Security concerns ahead of the Sochi Games were renewed after the U.S. Homeland Security Department warned airlines flying to Russia that terrorists may try to smuggle explosives into the country in toothpaste tubes. Thursday, Delta Air Lines revealed that the department is banning all liquids from carry-on luggage for nonstop flights from the U.S. to Russia.

Yet six Associated Press employees arriving in Moscow from across the world or beginning their journey there passed through security without having to remove toothpaste, hand lotion or water bottles from their carry-on luggage.

Another AP journalist, arriving in Moscow from Singapore, said a security official checked his deodorant and then returned it but didn’t notice or make mention of a small tube of toothpaste.

“It was pretty chill.
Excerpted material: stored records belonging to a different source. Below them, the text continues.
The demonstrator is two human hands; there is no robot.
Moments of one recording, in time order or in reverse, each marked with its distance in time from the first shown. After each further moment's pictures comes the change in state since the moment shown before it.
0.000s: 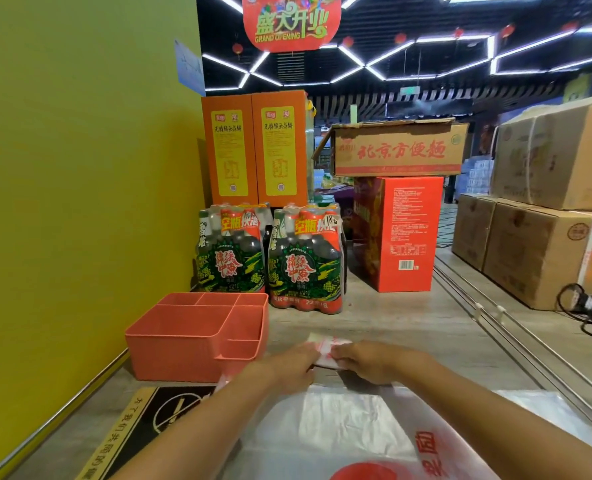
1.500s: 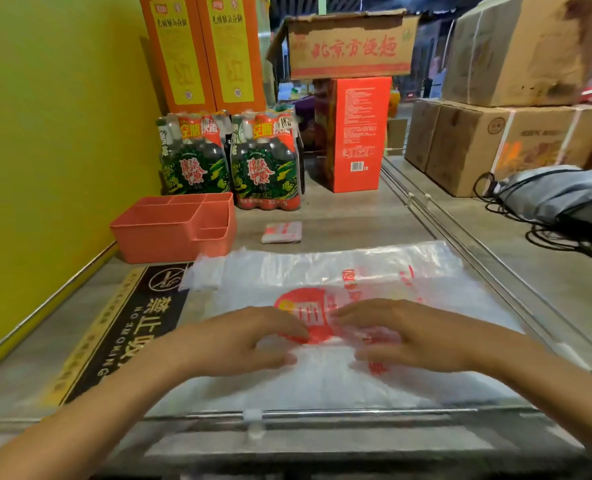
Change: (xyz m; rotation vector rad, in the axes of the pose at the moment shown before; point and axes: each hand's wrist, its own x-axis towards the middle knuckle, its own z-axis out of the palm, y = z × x) left_hand -0.235 0.118 0.014 -0.148 -0.052 0.328; right_hand -0.288 -0.066 0.047 0.162 0.107 -0.202
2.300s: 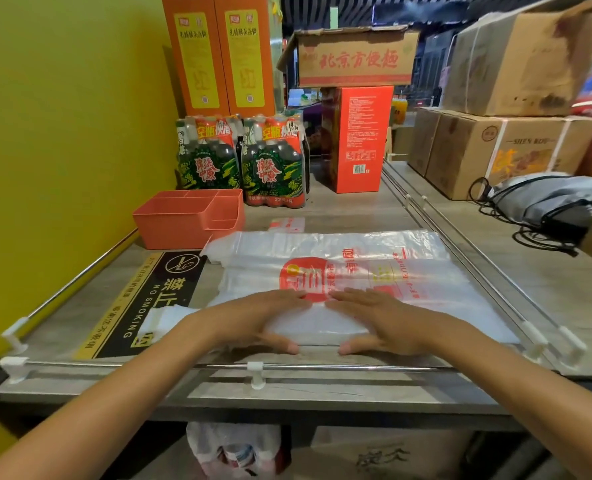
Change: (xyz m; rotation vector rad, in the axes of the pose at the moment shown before) left_hand 0.001 0.003 0.025 0.013 -0.052 -0.149; right_hand -0.001 0.001 0.031 -0.160 -0.119 0.115
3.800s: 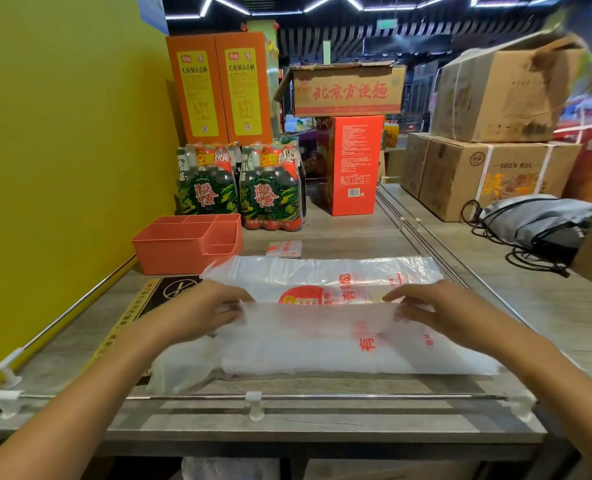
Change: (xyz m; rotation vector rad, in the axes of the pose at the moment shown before) left_hand -0.033 -0.044 -0.051 0.018 0.338 -0.086; right_hand -0.058 0.035 -0.048 0.081 0.392 0.199
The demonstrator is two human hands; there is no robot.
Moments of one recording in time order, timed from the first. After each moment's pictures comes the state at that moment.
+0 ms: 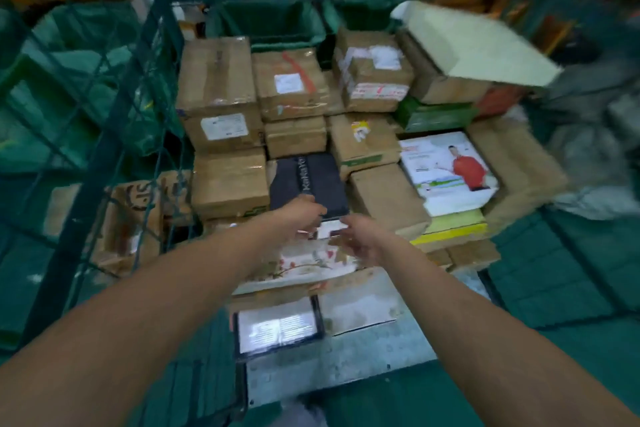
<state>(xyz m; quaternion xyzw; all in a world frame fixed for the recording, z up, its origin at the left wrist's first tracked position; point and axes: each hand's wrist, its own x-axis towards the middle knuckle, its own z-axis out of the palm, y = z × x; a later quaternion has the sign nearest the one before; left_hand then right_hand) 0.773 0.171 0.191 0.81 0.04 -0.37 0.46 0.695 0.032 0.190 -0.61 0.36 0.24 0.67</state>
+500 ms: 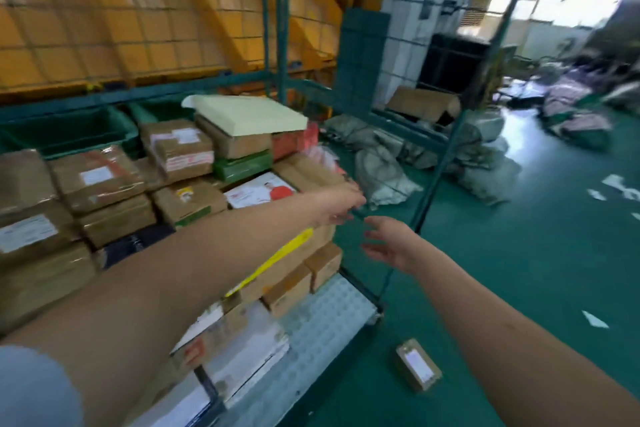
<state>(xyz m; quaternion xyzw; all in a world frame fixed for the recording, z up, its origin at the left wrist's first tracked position) 0.500 -0.135 0.385 0.74 -0.35 -0.43 0.38 0.346 -0.166 0.372 -0.57 0.48 -0.11 0.66</state>
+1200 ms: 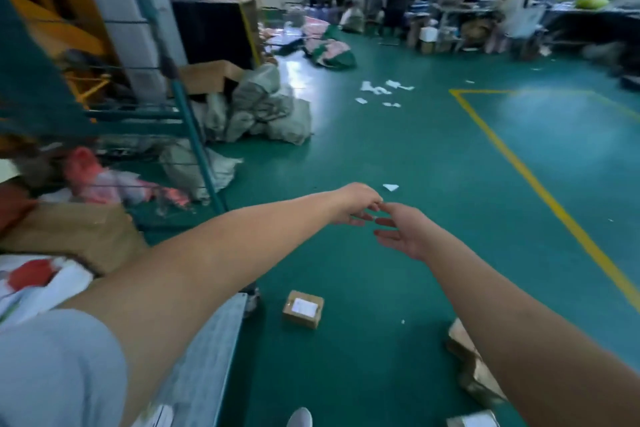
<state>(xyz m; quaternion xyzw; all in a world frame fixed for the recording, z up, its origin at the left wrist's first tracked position) 0.038 -0.304 0.363 0.55 -0.59 -0.58 0.16 -0.086 -0.232 0.362 -0.34 0.64 -0.35 0.59</state>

I had an empty 1 1/2 -liter water bottle because I was hoping to fill it up on the plane, but no one checked it,” said Matt Segal, an Australian tourist who traveled from Moscow to Sochi on Thursday. “No one has pulled it out and asked about it.”

The no-liquids rule applies to anyone departing from a Russian airport, including transit passengers, said Russian Transport Ministry spokeswoman Nataliya Nesterova. She said it was up to airports to make sure it is enforced.

The seemingly sporadic enforcement underscores the difficulty that governments face in ensuring that airport personnel in many places, screening thousands of impatient people in a compressed period of time, maintain consistent practices as they try to prevent attacks that could be both human and public-relations disasters.